→ **PROBLEM DETAILS**
Everything from the line with "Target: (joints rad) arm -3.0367" to the end of the data below must be returned exactly as it is, and nothing besides.

※ ※ ※

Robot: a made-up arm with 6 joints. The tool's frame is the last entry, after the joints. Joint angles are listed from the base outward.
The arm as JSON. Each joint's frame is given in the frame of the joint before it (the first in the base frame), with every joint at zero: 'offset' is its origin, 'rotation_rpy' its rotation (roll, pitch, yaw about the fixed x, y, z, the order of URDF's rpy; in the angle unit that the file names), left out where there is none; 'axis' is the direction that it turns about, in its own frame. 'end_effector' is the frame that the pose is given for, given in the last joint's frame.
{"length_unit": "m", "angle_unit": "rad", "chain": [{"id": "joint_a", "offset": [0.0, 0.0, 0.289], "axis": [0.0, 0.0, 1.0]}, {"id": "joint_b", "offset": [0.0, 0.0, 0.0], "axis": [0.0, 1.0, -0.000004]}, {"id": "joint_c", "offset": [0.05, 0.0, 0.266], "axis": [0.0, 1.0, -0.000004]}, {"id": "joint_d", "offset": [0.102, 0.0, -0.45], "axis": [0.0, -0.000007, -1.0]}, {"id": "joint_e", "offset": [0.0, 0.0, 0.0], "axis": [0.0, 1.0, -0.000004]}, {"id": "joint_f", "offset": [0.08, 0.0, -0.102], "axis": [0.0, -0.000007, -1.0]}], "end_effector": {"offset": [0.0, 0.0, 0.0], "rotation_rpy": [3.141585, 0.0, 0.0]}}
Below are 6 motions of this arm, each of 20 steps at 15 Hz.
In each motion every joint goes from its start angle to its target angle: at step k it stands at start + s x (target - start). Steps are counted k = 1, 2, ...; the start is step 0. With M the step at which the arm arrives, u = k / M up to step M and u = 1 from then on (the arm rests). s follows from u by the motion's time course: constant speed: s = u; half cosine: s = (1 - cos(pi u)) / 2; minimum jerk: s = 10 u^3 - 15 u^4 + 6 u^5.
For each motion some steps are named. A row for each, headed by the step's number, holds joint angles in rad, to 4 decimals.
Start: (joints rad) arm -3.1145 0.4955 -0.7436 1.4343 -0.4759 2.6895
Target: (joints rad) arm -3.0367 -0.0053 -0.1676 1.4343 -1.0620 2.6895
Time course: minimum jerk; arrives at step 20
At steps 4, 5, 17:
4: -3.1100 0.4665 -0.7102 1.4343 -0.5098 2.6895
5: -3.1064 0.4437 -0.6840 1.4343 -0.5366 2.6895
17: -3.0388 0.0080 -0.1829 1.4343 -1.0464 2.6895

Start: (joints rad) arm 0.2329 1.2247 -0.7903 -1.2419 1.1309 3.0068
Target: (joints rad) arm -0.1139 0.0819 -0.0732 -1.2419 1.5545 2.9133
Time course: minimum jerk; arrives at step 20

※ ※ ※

→ **EXERCISE SOLUTION**
Target: (joints rad) arm -3.0367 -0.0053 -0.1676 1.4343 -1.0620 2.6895
Time course: minimum jerk; arrives at step 20
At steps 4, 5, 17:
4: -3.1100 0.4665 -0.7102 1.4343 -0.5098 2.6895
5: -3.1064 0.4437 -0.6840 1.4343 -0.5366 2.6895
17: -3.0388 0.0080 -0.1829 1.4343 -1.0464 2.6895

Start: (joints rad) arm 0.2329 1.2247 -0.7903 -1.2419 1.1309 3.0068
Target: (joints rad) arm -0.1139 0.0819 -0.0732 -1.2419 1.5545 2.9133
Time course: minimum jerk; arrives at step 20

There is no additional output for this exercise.